[What the task asks] Reproduce from the records below, with no pictures, exactly the lines between the one containing "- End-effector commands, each" and the one containing "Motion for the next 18", inclusive.

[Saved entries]
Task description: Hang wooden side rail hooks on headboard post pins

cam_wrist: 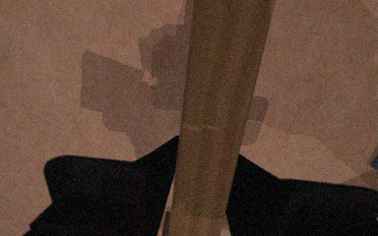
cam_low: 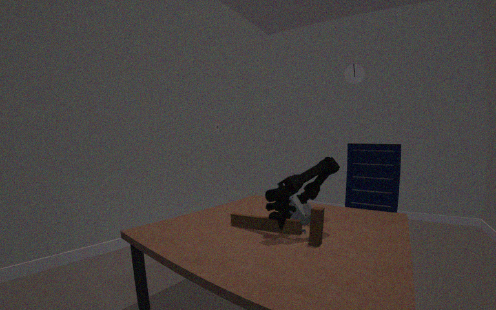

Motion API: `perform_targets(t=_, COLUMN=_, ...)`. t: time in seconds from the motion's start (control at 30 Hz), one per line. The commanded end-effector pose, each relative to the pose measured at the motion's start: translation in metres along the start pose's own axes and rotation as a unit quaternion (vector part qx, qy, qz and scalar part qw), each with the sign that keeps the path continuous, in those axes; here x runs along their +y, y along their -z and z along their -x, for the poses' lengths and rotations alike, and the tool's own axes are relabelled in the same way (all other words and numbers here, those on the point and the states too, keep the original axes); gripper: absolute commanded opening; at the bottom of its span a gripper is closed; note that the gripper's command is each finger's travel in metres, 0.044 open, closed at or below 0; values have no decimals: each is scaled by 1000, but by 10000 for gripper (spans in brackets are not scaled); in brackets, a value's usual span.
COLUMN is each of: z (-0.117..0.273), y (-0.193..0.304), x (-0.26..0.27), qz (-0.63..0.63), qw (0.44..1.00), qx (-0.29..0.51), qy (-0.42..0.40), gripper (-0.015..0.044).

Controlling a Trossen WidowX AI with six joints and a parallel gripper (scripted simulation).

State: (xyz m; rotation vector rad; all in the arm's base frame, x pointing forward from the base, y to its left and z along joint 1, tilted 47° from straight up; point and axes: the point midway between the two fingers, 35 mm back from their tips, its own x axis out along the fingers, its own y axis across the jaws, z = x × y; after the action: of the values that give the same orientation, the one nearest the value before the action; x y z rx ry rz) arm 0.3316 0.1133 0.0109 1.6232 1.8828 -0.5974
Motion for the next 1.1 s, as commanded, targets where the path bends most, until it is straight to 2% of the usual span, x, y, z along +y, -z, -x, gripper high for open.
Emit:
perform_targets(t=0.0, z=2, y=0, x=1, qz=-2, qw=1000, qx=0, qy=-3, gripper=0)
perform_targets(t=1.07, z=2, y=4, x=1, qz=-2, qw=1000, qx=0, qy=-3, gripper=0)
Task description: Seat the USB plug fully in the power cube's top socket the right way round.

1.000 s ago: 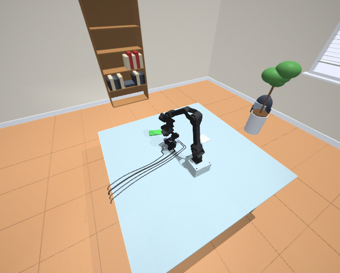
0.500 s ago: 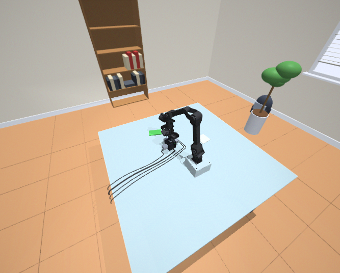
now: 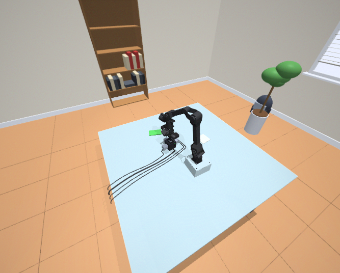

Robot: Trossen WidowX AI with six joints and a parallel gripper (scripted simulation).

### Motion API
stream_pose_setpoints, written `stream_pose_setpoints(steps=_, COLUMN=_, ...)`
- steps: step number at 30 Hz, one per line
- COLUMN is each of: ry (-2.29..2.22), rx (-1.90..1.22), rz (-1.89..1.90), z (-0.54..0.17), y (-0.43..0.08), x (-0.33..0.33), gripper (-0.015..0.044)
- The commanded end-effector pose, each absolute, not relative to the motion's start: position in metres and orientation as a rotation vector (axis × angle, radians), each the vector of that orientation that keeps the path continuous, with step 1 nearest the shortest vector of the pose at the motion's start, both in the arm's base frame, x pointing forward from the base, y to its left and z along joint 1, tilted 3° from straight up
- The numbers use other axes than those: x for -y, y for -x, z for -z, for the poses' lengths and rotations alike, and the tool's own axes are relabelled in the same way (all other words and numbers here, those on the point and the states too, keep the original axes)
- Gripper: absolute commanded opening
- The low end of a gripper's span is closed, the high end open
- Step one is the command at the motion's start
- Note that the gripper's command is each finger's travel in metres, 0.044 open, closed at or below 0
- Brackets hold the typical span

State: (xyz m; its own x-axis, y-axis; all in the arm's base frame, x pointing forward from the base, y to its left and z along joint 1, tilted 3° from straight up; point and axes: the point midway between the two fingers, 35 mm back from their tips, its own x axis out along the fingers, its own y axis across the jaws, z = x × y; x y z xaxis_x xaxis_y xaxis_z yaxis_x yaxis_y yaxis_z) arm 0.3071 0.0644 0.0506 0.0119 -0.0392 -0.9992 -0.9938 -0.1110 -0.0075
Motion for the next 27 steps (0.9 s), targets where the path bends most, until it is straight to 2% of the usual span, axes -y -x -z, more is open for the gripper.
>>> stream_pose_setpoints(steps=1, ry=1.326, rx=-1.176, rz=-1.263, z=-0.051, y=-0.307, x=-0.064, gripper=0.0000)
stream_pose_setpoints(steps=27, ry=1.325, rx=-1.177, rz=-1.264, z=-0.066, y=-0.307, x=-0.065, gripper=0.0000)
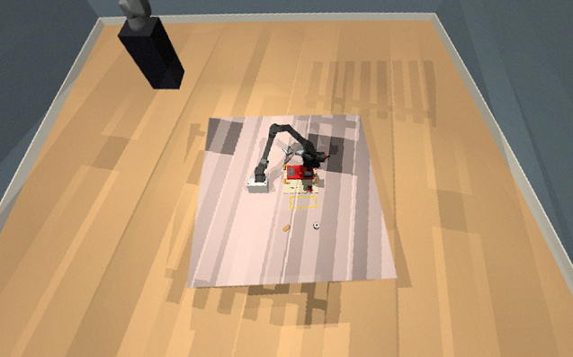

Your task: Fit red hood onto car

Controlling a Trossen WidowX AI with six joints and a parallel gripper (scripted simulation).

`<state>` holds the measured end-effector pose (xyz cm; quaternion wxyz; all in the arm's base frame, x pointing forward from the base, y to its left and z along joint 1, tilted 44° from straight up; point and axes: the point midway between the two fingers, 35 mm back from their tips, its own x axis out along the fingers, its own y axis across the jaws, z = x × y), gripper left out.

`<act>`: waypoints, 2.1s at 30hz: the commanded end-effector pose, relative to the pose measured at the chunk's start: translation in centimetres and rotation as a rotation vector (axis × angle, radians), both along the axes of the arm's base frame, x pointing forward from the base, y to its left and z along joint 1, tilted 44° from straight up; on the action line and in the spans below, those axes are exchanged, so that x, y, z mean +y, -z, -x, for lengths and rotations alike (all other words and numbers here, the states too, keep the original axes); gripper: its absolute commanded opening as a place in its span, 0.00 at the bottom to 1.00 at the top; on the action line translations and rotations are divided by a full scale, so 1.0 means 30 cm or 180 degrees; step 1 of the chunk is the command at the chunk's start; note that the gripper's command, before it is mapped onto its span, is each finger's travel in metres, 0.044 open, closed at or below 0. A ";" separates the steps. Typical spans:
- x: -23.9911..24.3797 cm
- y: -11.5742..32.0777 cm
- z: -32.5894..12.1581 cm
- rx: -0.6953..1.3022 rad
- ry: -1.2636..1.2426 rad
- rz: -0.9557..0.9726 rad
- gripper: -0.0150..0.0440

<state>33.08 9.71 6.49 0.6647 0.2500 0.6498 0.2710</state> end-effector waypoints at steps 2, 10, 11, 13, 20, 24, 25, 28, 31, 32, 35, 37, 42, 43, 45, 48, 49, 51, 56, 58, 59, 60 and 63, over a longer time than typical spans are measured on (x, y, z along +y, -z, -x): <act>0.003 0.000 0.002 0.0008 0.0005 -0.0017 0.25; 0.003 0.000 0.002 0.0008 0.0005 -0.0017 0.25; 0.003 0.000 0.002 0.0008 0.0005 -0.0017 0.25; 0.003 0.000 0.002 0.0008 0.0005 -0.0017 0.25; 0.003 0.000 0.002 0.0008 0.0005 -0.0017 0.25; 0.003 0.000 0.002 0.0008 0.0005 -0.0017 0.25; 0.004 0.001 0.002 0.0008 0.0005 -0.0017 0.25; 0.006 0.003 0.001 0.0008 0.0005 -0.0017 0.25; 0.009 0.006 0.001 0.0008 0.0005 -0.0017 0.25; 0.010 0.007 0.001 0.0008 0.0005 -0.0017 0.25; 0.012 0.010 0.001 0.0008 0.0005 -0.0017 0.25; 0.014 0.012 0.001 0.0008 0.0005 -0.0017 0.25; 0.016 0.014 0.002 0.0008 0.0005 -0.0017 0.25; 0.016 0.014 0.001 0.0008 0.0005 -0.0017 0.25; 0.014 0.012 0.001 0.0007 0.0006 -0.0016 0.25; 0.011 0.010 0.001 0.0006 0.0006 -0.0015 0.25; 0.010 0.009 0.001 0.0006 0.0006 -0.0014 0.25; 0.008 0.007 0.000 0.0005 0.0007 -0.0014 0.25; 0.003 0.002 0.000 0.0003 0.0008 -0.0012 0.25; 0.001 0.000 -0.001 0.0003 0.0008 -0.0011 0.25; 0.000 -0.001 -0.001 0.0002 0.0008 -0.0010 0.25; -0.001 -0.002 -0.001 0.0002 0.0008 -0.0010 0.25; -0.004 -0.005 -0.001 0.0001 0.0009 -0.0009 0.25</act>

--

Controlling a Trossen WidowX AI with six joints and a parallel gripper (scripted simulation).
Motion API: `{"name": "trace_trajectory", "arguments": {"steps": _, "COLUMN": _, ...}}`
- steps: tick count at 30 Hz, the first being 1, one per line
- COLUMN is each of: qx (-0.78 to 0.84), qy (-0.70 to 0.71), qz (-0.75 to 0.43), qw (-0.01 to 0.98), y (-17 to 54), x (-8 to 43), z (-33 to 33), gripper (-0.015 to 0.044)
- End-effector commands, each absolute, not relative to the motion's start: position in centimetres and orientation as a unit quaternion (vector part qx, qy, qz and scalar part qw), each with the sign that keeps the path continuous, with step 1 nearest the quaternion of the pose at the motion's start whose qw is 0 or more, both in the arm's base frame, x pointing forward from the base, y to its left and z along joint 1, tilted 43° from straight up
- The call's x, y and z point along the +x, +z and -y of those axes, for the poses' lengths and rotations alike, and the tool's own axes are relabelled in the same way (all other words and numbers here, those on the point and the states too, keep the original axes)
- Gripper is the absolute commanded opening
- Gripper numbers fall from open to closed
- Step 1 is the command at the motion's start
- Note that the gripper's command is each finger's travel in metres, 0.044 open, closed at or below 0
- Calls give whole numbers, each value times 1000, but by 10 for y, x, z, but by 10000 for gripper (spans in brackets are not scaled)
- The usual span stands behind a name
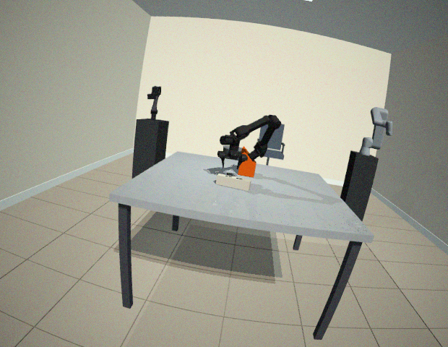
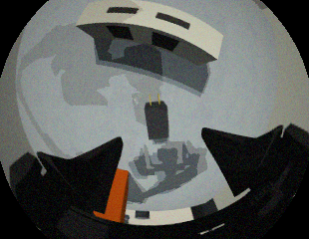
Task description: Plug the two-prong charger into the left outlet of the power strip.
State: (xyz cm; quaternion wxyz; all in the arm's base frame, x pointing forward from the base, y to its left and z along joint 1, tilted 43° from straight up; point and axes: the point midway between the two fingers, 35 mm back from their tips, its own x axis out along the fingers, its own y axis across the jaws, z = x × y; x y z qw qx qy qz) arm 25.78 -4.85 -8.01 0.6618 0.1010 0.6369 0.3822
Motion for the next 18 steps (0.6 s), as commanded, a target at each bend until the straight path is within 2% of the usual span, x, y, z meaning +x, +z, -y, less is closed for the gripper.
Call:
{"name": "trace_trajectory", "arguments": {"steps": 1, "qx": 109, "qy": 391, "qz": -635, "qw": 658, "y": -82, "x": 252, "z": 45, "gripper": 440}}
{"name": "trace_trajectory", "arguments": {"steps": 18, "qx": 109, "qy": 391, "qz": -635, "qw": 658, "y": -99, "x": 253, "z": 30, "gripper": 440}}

[Result below]
- End-effector commands, each absolute, not relative to the motion's start: position in centimetres and orientation as a unit quaternion (vector part qx, qy, qz and scalar part qw), each with the sign that keeps the path continuous, with step 1 nearest the quaternion of the pose at the motion's start whose qw is 0 or more, both in the arm's base frame, x pointing forward from the base, y to its left and z along joint 1, tilted 43° from straight up
- The call's x, y and z point along the +x, +z and -y of those axes, for the poses' lengths and rotations alike, and the tool's own axes are relabelled in the same way (all other words and numbers here, those on the point and the states too, keep the original axes)
- Gripper is the absolute commanded opening
- Gripper numbers fall from open to closed
- Step 1 is the command at the motion's start
- Note that the gripper's command is each finger's travel in metres, 0.044 open, closed at or below 0
- Calls give whole numbers, each value times 1000, but by 10 for y, x, z, but by 10000 for gripper (spans in brackets are not scaled)
- The usual span stands behind a name
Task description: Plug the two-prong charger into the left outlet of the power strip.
State: (xyz cm; quaternion wxyz; all in the arm's base frame, x pointing forward from the base, y to its left and z along joint 1, tilted 43° from straight up; point and axes: the point midway between the two fingers, 35 mm back from their tips, its own x axis out along the fingers, its own y axis across the jaws, z = x × y; x y z qw qx qy qz) arm 25.78 -4.85 -8.01 0.6618 0.1010 0.6369 0.3822
Motion for the next 18 steps (0.6 s), as commanded, a target at each bend until the straight path is within 2% of the usual span, x, y, z meaning +x, +z, -y, less is closed for the gripper.

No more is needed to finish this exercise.